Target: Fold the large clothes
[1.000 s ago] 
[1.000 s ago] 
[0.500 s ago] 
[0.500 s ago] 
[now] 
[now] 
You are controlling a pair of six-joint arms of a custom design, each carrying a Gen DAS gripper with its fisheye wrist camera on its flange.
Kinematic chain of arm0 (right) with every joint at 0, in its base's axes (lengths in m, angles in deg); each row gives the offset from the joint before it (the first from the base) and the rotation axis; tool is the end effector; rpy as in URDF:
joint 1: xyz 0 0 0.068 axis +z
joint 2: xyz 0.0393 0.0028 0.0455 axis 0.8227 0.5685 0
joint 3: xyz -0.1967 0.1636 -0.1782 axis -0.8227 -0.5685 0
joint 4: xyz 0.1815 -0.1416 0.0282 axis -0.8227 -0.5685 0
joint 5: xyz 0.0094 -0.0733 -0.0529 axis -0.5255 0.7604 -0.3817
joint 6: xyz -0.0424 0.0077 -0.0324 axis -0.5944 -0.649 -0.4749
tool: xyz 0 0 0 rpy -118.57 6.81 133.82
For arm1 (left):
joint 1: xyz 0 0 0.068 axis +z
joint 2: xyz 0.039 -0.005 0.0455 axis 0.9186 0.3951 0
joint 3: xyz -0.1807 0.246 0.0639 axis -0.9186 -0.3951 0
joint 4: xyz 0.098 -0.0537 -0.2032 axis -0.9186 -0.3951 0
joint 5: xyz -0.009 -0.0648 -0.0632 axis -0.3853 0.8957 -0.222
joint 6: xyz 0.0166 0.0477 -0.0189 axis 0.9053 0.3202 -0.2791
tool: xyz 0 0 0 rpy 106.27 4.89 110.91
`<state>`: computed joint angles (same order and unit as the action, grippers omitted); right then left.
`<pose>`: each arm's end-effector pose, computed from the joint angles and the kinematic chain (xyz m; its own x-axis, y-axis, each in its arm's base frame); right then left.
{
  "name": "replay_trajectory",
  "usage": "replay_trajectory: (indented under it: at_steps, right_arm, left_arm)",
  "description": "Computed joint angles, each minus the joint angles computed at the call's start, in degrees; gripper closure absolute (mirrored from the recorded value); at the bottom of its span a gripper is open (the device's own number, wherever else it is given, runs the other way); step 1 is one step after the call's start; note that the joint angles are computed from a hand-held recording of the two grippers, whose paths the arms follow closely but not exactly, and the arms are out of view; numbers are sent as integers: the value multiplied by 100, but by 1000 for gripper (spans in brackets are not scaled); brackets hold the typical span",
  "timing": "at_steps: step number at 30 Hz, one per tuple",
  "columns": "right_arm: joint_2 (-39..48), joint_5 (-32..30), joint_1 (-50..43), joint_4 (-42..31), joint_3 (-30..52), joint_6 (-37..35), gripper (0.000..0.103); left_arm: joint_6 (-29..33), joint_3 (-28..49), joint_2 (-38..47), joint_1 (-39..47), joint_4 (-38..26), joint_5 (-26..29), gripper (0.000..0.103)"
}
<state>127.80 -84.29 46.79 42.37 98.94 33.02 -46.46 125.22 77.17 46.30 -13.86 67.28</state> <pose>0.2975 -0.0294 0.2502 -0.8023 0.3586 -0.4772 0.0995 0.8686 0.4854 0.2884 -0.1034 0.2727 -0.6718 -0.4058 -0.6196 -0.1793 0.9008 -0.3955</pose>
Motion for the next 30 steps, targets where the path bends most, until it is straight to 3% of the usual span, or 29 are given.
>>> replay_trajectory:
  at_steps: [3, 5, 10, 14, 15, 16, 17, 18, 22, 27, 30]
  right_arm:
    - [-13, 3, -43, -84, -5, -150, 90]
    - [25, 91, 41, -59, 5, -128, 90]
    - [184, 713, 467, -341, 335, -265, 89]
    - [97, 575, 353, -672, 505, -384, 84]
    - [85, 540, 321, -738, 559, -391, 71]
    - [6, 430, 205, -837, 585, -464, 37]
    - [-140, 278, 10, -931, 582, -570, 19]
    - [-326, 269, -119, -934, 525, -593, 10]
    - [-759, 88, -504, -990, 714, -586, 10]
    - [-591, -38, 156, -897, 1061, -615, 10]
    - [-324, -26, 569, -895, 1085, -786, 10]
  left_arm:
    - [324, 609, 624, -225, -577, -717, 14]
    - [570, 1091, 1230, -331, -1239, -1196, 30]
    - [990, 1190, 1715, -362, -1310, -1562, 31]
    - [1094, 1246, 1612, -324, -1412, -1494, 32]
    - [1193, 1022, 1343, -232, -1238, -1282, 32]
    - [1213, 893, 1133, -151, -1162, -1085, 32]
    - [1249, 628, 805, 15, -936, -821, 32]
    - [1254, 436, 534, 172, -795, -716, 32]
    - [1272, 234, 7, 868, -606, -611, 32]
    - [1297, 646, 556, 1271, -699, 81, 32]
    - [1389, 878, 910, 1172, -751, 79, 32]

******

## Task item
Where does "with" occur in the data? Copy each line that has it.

## Solution for this exercise
You are controlling a pair of six-joint arms of a custom design, each carrying a Gen DAS gripper with its fisheye wrist camera on its flange.
Kinematic chain of arm0 (right) with every joint at 0, in its base's axes (lengths in m, angles in deg); each row gives the offset from the joint before it (the first from the base) and the rotation axis; tool is the end effector; rpy as in URDF:

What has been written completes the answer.